Eisenberger Patrick, Gischig Sebastian, Togni Antonio
Department of Chemistry and Applied Biosciences, Swiss Federal Institute of Technology, ETH Hönggerberg, 8093 Zürich, Switzerland.
Chemistry. 2006 Mar 8;12(9):2579-86. doi: 10.1002/chem.200501052.
The synthesis of a new family of 10-I-3 hypervalent iodine compounds is described in which the CF3 functionality participates directly in the hypervalent bond. These materials are accessible by nucleophilic ligand substitution at iodine using Me3SiCF3 in the presence of a substoichiometric amount of fluoride. The expected T-shaped geometry at iodine was verified by X-ray crystallographic analyses of three of the products (1-trifluoromethyl-1,2-benziodoxol-3-(1 H)-one and two substituted 1-trifluoromethyl-1,3-dihydro-1,2-benziodoxoles). Preliminary results for the direct electrophilic transfer of the trifluoromethyl moiety onto organic nucleophiles show modest reactivity in polar aprotic solvents under relatively mild conditions. The overall process can be understood as a formal umpolung of the CF3 group.
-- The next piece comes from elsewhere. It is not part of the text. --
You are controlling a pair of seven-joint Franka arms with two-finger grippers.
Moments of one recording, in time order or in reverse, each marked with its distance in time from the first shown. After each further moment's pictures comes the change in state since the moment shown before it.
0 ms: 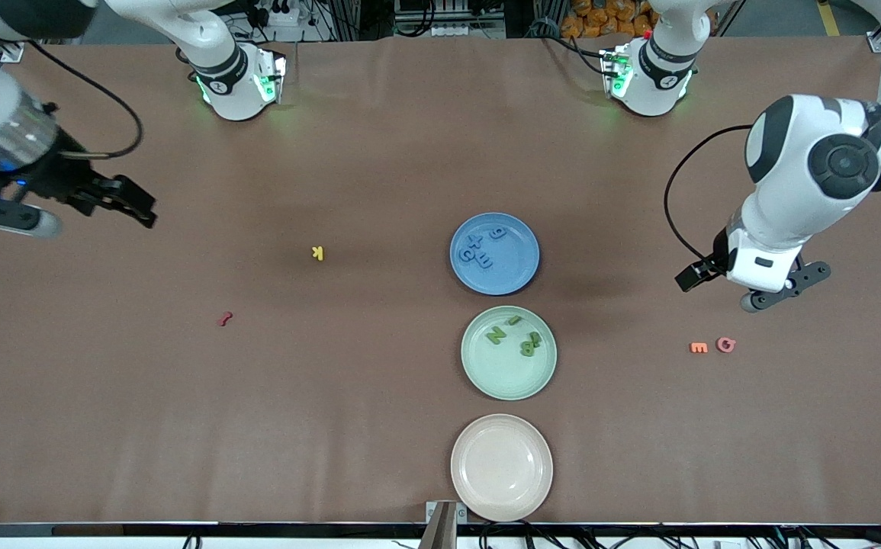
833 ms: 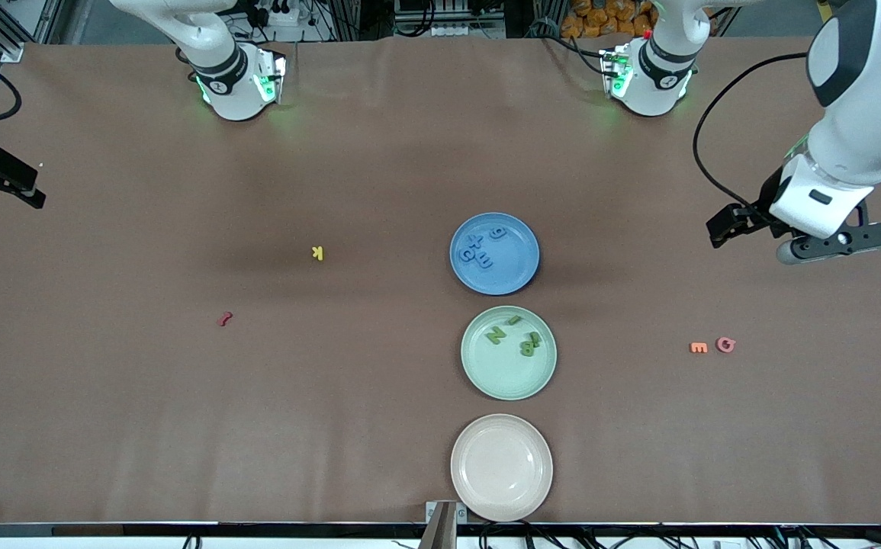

描述了一个新的10-I-3高价碘化合物家族的合成,其中CF3官能团直接参与高价键。这些材料可通过在化学计量以下的氟化物存在下,使用Me3SiCF3对碘进行亲核配体取代来获得。通过对三种产物(1-三氟甲基-1,2-苯并碘氧杂环戊-3-(1H)-酮和两种取代的1-三氟甲基-1,3-二氢-1,2-苯并碘氧杂环戊烷)的X射线晶体学分析,证实了碘处预期的T形几何结构。三氟甲基部分直接亲电转移到有机亲核试剂上的初步结果表明,在相对温和的条件下,在极性非质子溶剂中具有适度的反应活性。整个过程可以理解为CF3基团的形式反转。